Rehearsal with Implementation stage:

  • Rehearse the flexible idea. The goal of this rehearsal is to have the explicitly rehearsed idea to be automatic and internalized. Hopefully, by rehearsing the flexible attitude it will become the new default reflexive attitude in your mind that you bring to future adversity.

 

  • Now commit to living consistently with the flexible attitude and continue to rehearse it. Use the healthy attitude or lose it.

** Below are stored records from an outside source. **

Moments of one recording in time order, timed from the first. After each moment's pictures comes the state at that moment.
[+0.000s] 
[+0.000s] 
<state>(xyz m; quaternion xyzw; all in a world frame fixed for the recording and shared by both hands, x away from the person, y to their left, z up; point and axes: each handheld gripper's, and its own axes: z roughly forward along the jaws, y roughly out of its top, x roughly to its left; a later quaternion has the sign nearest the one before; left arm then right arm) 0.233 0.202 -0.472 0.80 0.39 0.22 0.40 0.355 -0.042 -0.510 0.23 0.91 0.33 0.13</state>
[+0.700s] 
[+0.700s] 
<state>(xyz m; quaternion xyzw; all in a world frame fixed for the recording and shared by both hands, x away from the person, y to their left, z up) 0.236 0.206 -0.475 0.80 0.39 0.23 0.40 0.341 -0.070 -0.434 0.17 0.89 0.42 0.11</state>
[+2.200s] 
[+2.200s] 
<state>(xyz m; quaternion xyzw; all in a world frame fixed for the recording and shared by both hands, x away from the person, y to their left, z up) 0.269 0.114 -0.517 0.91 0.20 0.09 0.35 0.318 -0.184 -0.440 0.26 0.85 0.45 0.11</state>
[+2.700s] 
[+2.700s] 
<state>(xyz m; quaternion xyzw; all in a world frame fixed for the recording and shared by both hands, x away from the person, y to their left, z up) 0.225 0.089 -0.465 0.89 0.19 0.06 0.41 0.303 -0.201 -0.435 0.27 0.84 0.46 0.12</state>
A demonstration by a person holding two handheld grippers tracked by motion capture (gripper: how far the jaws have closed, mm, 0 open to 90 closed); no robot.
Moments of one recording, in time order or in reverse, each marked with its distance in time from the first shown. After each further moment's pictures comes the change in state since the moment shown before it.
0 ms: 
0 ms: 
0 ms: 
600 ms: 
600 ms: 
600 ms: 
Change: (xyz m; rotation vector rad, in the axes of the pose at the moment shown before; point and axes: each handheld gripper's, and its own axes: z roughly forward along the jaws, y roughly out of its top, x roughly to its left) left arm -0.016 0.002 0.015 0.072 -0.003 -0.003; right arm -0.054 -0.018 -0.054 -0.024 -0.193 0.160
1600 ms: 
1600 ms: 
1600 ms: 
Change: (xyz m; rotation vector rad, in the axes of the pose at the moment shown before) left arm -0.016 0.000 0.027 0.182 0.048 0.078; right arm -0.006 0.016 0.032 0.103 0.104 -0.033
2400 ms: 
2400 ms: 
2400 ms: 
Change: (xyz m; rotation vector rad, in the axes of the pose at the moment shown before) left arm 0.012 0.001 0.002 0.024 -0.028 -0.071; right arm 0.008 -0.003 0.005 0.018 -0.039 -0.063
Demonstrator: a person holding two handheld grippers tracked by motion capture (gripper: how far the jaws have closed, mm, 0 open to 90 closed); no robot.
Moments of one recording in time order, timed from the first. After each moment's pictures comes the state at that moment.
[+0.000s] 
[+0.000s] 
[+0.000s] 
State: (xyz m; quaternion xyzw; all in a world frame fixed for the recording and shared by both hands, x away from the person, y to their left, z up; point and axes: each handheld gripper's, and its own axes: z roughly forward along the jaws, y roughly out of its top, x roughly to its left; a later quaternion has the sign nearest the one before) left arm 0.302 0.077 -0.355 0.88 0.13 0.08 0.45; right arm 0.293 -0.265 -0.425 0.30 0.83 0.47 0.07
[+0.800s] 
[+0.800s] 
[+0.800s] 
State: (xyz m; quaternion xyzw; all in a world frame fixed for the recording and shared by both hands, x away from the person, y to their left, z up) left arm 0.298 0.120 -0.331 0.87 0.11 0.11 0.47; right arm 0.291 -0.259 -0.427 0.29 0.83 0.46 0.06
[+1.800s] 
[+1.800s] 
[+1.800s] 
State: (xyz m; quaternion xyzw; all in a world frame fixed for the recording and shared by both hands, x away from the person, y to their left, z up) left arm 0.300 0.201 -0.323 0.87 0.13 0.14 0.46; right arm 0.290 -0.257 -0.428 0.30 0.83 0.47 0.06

Remember the bottom-line lesson of REBT: No matter how strongly I want something, I never absolutely have to have it. Remember, as the strength of my desire increases, it is easier for my mind to jump to the erroneous conclusion that I absolutely must have it. However, it is still false to think that because I want something very strongly, I absolutely have to have it, absolutely should get it, absolutely must get it. Ask yourself, “Can I live with not getting what I strongly want? Answer: Yes, and I still can have some happiness, although not quite as much as I would have if I could get what I strongly want. Much of life involves learning to accept what you cannot change and still have some happiness. Remember what you can nearly always change – your attitude towards adversity!”